## WORK REQUEST
Give back all of the data, word for word.

## SUPPLIED DATA

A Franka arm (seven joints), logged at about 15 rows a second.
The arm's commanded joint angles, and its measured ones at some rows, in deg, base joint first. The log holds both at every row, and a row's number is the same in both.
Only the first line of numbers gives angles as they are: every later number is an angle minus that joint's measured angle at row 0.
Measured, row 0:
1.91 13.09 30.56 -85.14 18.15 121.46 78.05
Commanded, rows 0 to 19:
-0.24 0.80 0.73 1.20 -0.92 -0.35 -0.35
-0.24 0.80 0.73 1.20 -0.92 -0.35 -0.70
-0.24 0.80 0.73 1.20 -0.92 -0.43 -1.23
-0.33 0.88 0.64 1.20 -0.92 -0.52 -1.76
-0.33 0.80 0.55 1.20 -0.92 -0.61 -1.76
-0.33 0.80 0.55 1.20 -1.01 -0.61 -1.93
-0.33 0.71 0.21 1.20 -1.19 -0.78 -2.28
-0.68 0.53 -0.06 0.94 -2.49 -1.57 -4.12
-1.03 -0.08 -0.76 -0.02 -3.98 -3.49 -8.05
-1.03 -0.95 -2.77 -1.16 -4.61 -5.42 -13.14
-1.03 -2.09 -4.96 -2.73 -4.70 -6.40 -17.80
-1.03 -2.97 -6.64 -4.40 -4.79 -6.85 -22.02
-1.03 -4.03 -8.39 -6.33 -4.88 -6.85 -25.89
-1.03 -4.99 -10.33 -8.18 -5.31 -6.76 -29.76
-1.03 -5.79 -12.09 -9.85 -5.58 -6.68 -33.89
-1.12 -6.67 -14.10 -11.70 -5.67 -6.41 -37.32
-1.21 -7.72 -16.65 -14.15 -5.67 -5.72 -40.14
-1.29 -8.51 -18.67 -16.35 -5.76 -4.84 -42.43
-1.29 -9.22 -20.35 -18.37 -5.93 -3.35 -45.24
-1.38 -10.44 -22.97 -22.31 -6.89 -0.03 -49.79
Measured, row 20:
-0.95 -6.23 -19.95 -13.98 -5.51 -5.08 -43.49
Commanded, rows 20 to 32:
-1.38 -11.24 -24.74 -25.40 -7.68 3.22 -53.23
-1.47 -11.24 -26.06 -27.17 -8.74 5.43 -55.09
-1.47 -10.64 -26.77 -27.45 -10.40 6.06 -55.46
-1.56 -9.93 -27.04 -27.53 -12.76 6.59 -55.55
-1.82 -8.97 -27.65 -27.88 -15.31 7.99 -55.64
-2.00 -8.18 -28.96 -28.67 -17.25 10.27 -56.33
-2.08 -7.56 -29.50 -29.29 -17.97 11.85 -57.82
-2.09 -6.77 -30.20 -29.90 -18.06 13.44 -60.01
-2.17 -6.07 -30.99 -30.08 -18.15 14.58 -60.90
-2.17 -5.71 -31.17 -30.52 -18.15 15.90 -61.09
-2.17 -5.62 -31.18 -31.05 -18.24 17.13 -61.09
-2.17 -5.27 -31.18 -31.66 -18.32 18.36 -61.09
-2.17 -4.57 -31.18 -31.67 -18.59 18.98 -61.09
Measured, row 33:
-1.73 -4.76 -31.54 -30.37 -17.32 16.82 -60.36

## SOLUTION BELOW
A Franka arm (seven joints), logged at about 15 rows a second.
The arm's commanded joint angles, and its measured ones at some rows, in deg, base joint first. The log holds both at every row, and a row's number is the same in both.
Only the first line of numbers gives angles as they are: every later number is an angle minus that joint's measured angle at row 0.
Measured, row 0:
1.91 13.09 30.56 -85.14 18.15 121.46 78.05
Commanded, rows 0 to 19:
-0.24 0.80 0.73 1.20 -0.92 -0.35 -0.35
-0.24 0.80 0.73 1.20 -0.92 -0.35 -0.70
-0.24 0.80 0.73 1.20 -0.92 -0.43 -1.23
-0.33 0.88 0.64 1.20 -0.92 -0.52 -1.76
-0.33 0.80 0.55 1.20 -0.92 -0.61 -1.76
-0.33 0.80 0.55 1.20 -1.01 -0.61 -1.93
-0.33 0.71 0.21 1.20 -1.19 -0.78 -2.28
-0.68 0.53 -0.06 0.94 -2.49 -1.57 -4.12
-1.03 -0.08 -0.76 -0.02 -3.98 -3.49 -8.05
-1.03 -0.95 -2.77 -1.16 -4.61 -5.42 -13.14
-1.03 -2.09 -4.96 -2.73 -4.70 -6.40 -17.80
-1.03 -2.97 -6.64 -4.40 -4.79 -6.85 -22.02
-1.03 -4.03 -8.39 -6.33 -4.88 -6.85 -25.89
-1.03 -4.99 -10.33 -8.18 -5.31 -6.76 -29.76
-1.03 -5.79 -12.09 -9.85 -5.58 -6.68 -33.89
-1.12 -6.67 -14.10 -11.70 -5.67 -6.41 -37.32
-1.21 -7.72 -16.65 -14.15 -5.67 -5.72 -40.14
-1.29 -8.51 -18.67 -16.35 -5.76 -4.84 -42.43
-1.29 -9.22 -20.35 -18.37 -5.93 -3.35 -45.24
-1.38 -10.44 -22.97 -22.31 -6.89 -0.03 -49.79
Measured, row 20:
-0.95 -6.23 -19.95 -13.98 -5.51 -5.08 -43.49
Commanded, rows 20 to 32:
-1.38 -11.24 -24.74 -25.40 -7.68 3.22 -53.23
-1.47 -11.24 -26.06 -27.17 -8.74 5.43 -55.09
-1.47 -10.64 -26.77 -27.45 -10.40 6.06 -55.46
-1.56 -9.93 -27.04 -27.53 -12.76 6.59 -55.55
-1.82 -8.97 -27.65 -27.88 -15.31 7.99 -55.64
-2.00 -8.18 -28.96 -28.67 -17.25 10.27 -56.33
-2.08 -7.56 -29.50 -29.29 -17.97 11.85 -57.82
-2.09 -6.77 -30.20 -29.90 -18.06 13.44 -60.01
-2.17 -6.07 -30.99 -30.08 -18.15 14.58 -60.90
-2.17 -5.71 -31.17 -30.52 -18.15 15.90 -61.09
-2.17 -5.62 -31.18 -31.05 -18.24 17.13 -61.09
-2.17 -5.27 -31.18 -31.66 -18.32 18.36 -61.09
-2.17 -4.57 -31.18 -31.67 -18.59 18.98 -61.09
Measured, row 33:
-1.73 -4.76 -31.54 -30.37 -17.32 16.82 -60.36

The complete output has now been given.